44.2 In the event of a proposal to the General Meeting of Shareholders to amend
     the Articles of Incorporation, a copy of such proposal containing the
     verbatim text of the proposed amendment shall be deposited at the Company's
     office in The Hague and at the office of an "admitted institution" within
     the meaning of the Listing Rules of Euronext Amsterdam, for inspection by
     any Shareholder, until the end of the meeting.
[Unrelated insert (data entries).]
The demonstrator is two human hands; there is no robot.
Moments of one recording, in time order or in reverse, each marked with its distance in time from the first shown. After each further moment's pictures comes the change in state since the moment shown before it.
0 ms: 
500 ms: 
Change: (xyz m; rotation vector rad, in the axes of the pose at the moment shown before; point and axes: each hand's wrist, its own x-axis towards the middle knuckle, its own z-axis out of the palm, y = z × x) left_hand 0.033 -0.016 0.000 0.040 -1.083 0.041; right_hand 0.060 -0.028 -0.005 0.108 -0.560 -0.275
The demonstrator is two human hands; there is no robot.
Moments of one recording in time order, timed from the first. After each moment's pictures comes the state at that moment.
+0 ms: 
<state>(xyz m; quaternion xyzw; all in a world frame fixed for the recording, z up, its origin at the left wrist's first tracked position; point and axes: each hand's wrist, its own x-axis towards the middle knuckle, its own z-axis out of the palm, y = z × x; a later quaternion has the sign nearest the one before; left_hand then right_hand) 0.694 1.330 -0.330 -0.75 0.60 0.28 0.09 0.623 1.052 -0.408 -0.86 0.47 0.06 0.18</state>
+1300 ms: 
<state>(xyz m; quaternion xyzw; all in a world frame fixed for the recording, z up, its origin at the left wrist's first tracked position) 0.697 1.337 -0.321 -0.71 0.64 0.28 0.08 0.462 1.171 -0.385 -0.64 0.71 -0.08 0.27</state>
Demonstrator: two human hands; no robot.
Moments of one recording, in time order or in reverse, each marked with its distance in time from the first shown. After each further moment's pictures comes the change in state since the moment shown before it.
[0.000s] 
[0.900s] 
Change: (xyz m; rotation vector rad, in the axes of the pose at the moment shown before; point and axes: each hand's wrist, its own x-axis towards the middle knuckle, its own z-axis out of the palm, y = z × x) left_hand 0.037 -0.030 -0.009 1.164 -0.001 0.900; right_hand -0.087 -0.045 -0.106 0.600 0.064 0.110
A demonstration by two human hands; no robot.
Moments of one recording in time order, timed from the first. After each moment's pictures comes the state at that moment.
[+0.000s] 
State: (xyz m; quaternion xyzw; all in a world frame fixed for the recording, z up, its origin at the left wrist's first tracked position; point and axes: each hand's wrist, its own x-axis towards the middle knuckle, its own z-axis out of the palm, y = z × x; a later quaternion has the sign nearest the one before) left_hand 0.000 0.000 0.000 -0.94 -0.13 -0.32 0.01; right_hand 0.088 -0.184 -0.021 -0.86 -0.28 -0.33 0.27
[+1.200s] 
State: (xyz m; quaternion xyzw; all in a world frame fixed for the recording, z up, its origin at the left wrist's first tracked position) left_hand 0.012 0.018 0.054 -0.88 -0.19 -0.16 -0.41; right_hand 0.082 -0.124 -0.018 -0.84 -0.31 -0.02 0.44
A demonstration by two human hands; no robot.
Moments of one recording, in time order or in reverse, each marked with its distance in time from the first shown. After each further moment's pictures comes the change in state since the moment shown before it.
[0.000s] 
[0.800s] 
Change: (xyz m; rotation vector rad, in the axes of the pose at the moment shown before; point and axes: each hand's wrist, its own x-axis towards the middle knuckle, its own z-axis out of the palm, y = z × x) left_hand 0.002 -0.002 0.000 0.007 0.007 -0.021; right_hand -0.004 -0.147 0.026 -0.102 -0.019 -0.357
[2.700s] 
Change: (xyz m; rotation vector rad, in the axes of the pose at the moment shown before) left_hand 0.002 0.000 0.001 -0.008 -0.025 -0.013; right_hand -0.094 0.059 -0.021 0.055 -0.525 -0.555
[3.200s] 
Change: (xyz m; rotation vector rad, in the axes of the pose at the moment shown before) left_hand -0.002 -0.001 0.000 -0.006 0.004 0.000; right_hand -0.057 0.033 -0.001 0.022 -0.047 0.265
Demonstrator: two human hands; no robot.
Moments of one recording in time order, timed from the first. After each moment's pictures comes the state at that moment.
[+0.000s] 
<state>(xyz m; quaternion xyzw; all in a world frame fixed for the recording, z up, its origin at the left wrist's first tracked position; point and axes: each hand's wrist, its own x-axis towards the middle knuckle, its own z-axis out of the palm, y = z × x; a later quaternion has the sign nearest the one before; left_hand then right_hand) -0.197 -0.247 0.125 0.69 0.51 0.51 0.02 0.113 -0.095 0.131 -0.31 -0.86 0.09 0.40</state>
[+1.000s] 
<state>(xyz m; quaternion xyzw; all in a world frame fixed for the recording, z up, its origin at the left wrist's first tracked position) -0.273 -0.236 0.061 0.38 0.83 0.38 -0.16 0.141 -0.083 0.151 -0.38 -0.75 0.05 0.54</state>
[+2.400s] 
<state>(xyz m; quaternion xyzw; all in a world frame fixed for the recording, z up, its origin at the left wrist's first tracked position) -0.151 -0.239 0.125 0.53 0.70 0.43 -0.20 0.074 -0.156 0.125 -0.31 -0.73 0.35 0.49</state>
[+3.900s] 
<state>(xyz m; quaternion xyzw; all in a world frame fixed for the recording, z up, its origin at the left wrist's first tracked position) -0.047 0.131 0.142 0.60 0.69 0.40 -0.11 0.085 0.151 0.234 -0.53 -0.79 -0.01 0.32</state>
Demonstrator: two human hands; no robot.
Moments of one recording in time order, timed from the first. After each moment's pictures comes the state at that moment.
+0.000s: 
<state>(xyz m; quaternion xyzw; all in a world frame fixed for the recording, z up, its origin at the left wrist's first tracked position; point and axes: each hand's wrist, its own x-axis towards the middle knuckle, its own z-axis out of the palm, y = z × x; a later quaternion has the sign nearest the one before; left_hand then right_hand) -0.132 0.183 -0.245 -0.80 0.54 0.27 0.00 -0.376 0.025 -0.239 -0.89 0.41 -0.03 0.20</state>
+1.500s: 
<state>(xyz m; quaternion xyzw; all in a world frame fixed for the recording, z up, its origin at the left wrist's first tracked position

Furthermore, a copy of the
     proposal shall be made available free of charge to any Shareholder from the
     day it was deposited until the day of the meeting.

44.3 A resolution of the General Meeting of Shareholders to amend these Articles
     of Incorporation which has the effect of reducing the rights attributable
     to holders of Shares of a particular class, shall be subject to approval of
     the meeting of holders of Shares of that class.

Article 45. Liquidation.

45.1 In the event of the dissolution of the Company by resolution of the General
     Meeting of Shareholders, the Executive Board members shall be charged with
     effecting the liquidation of the business of the Company, and the
     Supervisory Board members with the supervision thereof.



45.2 The provisions of these Articles of Incorporation shall remain in force to
     the extent possible during liquidation.

45.3 In the resolution for dissolution, the General Meeting of Shareholders
     shall fix the remuneration of the liquidators and the Supervisory Board
     members.

45.4 If upon liquidation, after settlement of all debts, including the costs of
     liquidation, a credit balance remains, it shall be distributed as follows:

     First, on the class A Preferred Shares and the class B Preferred Shares,
     the average amount paid in on the Preferred Shares of the class concerned
     (nominal and, where applicable, as share premium), shall be distributed,
     insofar as possible. The amount remaining after such payment shall be
     distributed to the holders of Common Shares.

     The liquidators are authorized to make a distribution in advance, if the
     state of the assets gives reason to do so.

45.5 The liquidation shall otherwise be subject to the provisions of Title 1,
     Book 2 of the Dutch Civil Code.